Everybody left a little more pleased than us, and me only selfishly because a simply fine meal wasn’t up to the impossible expectations I laid upon it. We got quick directions to the nearby Boba Mocha, about which I had heard great things, and which promised an excellent milk tea for dessert. Since our daughter had been really good company for the meal – and since she enjoys surprising her friends, who are all adrift in the ‘burbs without parents who will drive ’em across town for odd drink treats, with Facebook photos of her bubble teas – we were pleased to reward her with a big dessert here.

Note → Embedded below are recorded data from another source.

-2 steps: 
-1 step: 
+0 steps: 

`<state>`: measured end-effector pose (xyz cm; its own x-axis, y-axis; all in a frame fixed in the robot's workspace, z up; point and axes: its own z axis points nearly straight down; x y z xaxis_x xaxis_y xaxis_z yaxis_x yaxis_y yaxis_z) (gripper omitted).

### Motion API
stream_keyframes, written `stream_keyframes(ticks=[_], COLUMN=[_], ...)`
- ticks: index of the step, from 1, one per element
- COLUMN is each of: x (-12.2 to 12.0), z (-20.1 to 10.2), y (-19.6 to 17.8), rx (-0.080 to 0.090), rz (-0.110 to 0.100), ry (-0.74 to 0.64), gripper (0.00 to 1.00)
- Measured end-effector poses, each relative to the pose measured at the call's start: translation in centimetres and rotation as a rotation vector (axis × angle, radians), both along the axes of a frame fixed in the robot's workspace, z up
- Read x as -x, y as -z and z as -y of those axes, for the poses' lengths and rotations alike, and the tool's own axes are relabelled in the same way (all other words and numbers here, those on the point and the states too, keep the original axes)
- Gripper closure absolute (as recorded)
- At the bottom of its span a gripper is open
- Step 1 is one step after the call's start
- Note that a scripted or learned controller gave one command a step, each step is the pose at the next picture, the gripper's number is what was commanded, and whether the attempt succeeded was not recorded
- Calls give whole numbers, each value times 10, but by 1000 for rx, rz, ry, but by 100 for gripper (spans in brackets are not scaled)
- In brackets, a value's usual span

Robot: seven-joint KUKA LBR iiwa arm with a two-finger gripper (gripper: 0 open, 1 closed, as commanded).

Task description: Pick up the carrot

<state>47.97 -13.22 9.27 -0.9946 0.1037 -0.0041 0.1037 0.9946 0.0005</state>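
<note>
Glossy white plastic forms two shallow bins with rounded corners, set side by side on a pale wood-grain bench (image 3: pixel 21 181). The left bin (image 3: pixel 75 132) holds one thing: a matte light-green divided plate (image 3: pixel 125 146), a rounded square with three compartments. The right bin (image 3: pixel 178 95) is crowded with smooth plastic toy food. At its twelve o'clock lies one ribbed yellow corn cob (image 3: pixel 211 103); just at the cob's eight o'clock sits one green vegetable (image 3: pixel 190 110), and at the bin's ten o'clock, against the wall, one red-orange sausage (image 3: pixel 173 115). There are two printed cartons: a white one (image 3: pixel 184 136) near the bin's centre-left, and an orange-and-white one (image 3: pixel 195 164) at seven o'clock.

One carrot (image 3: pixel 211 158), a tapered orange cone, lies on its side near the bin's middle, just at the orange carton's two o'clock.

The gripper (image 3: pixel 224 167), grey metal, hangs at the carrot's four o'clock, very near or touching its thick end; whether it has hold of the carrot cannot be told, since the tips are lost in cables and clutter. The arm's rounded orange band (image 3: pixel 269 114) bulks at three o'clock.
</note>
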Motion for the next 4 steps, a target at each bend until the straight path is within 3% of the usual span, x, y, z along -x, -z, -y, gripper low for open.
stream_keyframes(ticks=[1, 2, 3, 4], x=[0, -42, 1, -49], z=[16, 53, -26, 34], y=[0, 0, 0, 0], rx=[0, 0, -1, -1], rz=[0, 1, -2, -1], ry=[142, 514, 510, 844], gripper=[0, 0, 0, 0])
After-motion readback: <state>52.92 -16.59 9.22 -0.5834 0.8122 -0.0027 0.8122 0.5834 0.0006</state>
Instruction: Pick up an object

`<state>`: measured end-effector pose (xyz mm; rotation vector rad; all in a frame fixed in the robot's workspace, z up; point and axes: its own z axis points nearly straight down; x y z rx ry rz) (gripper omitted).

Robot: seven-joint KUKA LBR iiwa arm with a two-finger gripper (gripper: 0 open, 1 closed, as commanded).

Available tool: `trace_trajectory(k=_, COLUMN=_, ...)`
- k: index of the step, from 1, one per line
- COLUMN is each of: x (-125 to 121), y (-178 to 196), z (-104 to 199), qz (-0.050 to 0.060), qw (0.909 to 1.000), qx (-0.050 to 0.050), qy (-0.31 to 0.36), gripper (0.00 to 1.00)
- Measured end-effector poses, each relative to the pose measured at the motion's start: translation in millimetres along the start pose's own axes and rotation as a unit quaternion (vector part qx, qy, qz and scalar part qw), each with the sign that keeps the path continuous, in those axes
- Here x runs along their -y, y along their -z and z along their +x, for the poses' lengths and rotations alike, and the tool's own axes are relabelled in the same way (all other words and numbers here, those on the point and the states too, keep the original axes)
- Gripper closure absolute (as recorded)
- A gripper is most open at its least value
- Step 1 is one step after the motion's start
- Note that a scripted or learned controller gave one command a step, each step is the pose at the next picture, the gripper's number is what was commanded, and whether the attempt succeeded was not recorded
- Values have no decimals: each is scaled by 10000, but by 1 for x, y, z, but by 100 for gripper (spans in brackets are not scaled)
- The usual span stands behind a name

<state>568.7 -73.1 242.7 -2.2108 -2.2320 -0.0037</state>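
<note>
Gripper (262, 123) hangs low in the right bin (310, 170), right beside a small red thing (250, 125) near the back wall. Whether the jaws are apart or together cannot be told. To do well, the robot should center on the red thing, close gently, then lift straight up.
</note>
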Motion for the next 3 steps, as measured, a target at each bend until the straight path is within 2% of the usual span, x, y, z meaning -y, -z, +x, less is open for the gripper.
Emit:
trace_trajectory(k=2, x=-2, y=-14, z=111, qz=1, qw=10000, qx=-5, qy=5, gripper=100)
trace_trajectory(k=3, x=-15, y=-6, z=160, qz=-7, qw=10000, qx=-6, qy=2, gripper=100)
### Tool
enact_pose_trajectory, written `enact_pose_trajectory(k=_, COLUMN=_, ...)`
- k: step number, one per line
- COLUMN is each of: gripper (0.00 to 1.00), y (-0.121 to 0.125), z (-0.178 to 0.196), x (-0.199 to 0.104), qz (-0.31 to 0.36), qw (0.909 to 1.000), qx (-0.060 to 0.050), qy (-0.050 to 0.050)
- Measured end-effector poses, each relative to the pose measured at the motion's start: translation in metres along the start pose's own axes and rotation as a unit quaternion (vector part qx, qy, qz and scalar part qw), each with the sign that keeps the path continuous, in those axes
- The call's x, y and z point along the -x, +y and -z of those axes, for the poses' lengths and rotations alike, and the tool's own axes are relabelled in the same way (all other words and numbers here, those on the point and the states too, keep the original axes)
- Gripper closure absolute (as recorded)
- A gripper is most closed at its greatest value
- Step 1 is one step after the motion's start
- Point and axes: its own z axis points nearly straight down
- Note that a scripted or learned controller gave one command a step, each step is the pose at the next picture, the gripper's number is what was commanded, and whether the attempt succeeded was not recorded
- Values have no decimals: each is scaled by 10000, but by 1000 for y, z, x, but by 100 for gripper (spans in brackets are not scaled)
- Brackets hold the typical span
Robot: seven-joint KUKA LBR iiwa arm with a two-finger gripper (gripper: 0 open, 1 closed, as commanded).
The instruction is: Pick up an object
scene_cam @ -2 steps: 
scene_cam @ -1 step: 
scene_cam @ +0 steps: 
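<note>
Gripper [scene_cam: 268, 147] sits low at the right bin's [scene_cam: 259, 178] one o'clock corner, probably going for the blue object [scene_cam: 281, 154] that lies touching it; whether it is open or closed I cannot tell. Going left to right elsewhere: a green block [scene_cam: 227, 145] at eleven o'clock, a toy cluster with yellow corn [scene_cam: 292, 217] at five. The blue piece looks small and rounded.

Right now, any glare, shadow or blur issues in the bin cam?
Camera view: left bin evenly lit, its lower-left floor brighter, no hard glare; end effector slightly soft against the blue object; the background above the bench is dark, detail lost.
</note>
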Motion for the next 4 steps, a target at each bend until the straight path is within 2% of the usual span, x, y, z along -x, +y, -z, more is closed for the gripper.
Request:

You know, as much as I enjoy the drinks at Sweet Hut and Lee’s inside the perimeter, everything about Boba Mocha, from the terrific drinks to the downright awesome staff, pleased me hugely. This a terrific place for a snack and we were very happy. I had a lavender milk tea (without boba – those I can’t abide), and the girlchild had coconut. The toddler got revenge from the previous evening, when he only got little sips of everybody else’s milkshakes from Sonic. Marie ordered a Young Grasshopper smoothie, made from peach, kiwi, and green tea, and the kid sucked down better than three-quarters of it.
You can see all the restaurants that we have visited for our blog on this map, with links back to the original blog posts. It’s terrific for anybody planning a road trip through the southeast!
4 thoughts on “Moksha Kitchen, Duluth GA”
Great write up as usual. I have found when something is firmly ensconced in my mind as “the best,” a return visit is usually a let down.
I dunno… Old Clinton Bar-B-Q hasn’t let me down yet!
Next time let’s try Swapna when we get a chance. Vincent and I went there on the recommendation of a gentleman who’s daughter was taking him there for Fathers’ Day and we thought it was great. It reminded me of the dinners with friends that we have had through the years. So good……..
I wouldn’t mind going back to Swapna again at all, particularly if they have that butter chicken on the buffet. We’ll do that one Saturday afternoon when Marie’s working, though!